È di almeno nove morti e oltre 280 feriti il bilancio dell’attacco missilistico lanciato da Teheran contro Israele alle prime luci dell’alba di lunedì. Decine di missili sono stati sparati dall’Iran verso obiettivi civili in diverse città israeliane, tra cui Tel Aviv, Petah Tikva, Bnei Brak e Haifa.
   L’attacco, iniziato poco prima delle 4:00 del mattino, ha preso di mira diverse città israeliane. A Petah Tikva, un missile ha colpito un grattacielo residenziale, uccidendo quattro persone. Tra le vittime, tre anziani — due donne e un uomo, tutti nella settantina — sono morti nonostante si fossero rifugiati in una stanza sicura (mamad), che è stata colpita direttamente dal missile balistico iraniano.
   “Abbiamo trovato i corpi sotto un cumulo di detriti, nonostante si fossero messi al sicuro”, ha riferito il paramedico MDA Alon Weiss. Poco dopo, i soccorritori hanno estratto senza vita un uomo di 80 anni dai resti di un altro edificio colpito a Bnei Brak, dove è stata danneggiata anche una scuola.
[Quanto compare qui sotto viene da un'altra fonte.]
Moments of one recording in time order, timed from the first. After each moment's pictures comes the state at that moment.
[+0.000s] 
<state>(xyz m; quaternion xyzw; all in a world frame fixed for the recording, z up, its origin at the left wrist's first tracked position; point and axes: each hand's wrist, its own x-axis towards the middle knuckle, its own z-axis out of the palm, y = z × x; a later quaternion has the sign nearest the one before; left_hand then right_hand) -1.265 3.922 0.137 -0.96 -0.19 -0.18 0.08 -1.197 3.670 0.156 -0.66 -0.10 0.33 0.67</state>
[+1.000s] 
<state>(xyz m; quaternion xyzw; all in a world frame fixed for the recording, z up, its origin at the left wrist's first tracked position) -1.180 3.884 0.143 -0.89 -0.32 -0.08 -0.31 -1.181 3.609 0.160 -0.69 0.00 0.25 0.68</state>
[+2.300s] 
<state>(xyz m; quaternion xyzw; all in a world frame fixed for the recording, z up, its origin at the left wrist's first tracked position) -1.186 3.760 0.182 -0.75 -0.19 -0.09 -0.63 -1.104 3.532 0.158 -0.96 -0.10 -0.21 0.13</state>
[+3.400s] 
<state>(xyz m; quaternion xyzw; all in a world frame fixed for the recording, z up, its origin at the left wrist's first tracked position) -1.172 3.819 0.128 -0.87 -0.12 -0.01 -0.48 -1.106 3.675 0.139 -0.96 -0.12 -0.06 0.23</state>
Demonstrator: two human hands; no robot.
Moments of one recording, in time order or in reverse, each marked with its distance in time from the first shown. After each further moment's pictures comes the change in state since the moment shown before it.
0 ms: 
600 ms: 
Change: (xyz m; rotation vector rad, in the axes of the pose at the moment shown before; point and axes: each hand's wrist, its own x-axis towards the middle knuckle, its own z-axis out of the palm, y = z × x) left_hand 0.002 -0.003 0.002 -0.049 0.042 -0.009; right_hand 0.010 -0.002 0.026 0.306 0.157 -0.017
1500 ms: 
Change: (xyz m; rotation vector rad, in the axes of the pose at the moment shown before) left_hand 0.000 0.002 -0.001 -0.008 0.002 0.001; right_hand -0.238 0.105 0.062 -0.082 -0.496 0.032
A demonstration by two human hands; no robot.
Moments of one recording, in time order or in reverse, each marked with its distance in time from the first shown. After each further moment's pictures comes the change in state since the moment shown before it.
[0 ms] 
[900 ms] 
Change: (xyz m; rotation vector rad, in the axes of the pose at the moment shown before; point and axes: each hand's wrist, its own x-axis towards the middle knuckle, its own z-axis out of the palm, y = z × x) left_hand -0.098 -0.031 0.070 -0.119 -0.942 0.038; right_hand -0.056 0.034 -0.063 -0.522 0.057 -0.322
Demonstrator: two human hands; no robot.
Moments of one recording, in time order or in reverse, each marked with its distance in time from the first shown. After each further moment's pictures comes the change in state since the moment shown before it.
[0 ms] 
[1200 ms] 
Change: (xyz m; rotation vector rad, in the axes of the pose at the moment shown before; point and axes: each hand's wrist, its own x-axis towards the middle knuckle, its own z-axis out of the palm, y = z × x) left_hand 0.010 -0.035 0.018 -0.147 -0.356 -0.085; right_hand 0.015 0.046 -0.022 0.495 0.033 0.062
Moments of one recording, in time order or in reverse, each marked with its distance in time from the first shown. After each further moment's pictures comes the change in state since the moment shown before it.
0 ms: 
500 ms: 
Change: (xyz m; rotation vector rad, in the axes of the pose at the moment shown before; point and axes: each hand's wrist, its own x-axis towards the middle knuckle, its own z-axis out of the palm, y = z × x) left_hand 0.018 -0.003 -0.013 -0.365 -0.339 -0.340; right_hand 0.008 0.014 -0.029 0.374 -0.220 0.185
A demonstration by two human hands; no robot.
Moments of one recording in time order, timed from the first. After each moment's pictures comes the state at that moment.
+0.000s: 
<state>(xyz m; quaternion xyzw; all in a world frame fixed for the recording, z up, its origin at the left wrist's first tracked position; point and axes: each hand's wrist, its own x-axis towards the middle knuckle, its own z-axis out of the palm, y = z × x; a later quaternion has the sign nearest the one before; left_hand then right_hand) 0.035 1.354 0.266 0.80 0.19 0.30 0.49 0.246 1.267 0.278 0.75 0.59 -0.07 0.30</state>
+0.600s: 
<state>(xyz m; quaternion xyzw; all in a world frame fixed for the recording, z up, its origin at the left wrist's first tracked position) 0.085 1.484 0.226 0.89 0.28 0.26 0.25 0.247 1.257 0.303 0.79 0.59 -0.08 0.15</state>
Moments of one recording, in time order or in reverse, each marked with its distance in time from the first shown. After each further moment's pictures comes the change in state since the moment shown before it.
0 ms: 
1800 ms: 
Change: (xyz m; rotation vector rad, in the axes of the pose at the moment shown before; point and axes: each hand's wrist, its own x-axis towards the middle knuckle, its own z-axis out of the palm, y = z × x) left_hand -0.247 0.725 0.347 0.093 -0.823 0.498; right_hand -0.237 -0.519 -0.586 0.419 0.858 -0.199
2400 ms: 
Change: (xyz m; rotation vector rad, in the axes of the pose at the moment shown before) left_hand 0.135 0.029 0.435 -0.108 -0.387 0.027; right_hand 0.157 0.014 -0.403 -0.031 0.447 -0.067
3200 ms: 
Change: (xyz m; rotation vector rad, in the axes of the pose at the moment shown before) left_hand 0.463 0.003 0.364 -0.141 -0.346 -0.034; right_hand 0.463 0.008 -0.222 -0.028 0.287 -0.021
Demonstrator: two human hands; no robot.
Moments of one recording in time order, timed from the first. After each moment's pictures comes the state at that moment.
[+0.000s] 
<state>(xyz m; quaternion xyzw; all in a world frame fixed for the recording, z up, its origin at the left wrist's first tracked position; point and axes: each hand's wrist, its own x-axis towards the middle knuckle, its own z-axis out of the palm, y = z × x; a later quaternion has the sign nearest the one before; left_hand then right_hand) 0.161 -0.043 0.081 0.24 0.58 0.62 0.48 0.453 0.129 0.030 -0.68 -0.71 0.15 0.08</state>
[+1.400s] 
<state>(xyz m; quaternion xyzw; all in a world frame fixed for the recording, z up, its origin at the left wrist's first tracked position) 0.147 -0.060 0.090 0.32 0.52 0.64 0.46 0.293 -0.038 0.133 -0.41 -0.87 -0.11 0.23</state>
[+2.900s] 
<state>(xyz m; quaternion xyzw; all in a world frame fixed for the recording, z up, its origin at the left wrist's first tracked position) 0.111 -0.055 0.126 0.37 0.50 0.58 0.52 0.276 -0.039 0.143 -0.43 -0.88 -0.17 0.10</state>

   A Haifa, tre persone inizialmente date per disperse sono state trovate morte sotto le macerie in un quartiere residenziale colpito da un altro missile. A Tel Aviv, due edifici hanno subito impatti diretti, causando oltre 100 feriti, tra cui un bambino di 10 anni in gravi condizioni e un neonato che è stato subito soccorso dagli amici della madre e preso in carico dai paramedici. Una delle esplosioni è avvenuta vicino alla sede dell’ambasciata statunitense. L’ambasciatore americano Mike Huckabee ha confermato che “non ci sono feriti tra il personale USA, ma ci sono stati danni lievi all’edificio a causa dell’onda d’urto.”
   In seguito all’attacco, il Comando del Fronte Interno ha rilasciato aggiornamenti per la popolazione in tutto il Paese, invitando a rimanere in prossimità dei rifugi e a evitare assembramenti. In molte aree, da Gerusalemme al Litorale, dal Gush Dan alla Valle del Giordano, l’allerta resta alta. Le autorità militari hanno inoltre esortato i cittadini a non condividere immagini o video degli impatti per evitare di fornire informazioni utili al nemico.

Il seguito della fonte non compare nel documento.